* Brief *
Give back the line where "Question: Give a" appears and all the lines after it until the listing ends, unchanged and with nothing else.

* Available data *
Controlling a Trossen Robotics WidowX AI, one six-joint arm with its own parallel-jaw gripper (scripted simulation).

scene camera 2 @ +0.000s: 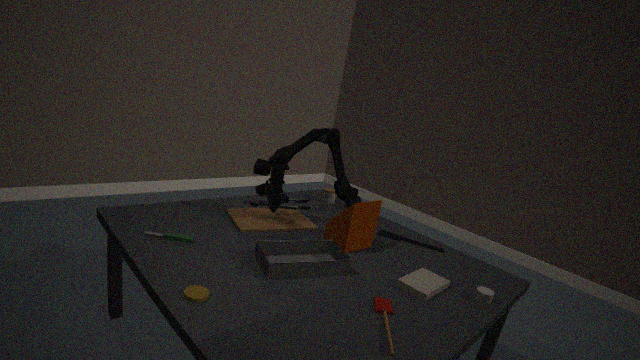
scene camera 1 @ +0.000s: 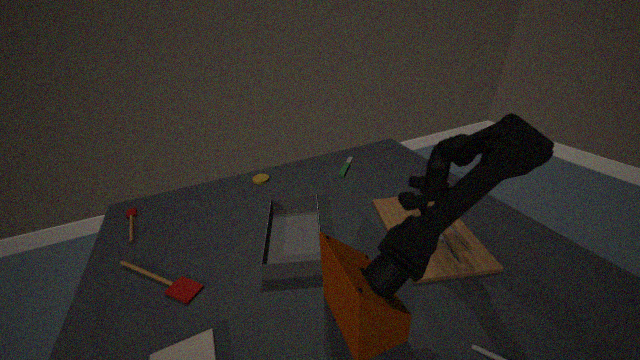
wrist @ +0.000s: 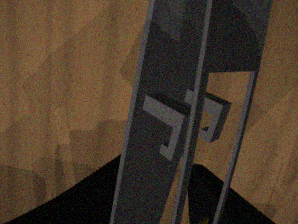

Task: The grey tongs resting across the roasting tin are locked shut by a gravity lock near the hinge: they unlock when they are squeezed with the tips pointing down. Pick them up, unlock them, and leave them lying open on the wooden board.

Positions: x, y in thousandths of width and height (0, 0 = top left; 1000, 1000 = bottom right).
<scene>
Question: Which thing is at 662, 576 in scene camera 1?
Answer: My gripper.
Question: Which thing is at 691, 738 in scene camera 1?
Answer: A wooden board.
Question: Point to a wooden board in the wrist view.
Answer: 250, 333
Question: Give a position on a red spatula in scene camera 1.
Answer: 287, 804
</scene>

* Response to this exercise *
Question: Give a position on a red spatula in scene camera 1.
Answer: 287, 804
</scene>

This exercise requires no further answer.